In this paper, we first propose a new algorithm for the computation of Fourier extension based on boundary data, which can obtain a super-algebraic convergent Fourier approximation for non-periodic functions. The algorithm calculates the extended part using the boundary interval data and then combines it with the original data to form the data of the extended function within a period. By testing the key parameters involved, their influences on the algorithm was clarified and an optimization setting scheme for the parameters was proposed. Compared with FFT, the algorithm only needs to increase the computational complexity by a small amount.

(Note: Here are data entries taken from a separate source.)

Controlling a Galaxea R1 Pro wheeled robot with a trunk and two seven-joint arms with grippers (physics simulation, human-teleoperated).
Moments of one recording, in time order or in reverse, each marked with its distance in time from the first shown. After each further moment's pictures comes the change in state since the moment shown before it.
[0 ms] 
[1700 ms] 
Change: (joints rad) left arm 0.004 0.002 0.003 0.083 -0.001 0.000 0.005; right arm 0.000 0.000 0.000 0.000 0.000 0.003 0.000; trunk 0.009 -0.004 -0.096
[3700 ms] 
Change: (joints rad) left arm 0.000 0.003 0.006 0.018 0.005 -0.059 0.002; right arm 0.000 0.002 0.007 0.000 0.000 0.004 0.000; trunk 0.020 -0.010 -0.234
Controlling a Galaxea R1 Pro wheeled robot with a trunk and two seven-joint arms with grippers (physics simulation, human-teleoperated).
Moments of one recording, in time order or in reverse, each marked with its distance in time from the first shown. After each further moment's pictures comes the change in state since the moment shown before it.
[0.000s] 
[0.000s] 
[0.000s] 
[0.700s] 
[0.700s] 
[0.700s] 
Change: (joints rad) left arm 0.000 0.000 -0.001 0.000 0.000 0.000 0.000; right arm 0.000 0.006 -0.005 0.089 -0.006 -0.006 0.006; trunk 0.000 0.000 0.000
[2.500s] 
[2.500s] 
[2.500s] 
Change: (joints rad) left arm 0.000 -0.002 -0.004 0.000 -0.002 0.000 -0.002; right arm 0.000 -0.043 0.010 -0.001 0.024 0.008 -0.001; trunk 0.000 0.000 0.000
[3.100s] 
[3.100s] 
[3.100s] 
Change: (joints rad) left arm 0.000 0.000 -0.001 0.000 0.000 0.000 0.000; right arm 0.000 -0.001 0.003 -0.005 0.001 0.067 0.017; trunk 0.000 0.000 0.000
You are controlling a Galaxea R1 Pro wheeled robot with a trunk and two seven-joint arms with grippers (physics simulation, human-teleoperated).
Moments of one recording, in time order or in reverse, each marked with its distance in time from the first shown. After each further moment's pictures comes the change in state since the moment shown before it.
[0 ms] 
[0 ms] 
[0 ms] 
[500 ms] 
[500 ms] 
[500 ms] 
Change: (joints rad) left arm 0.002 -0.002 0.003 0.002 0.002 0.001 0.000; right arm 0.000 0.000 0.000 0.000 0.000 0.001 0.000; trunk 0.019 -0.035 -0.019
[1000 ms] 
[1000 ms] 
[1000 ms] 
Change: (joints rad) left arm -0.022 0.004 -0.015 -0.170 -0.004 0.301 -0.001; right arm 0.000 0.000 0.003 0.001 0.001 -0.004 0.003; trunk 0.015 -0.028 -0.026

Then, an improved algorithm for the boundary oscillation function is proposed. By refining the boundary grid, the resolution constant of the boundary oscillation function was reduced to approximately 1/4 of the original method.

翻译：本文首先提出了一种基于边界数据计算傅里叶延拓的新算法，该算法能够为非周期函数获得超代数收敛的傅里叶逼近。该算法利用边界区间数据计算延拓部分，随后将其与原始数据结合，构成一个周期内延拓函数的数据。通过对所涉及关键参数的测试，阐明了它们对算法的影响，并提出了一种参数优化设置方案。与快速傅里叶变换（FFT）相比，该算法仅需少量增加计算复杂度。随后，针对边界振荡函数提出了一种改进算法。通过细化边界网格，将边界振荡函数的分辨率常数降至原方法的约四分之一。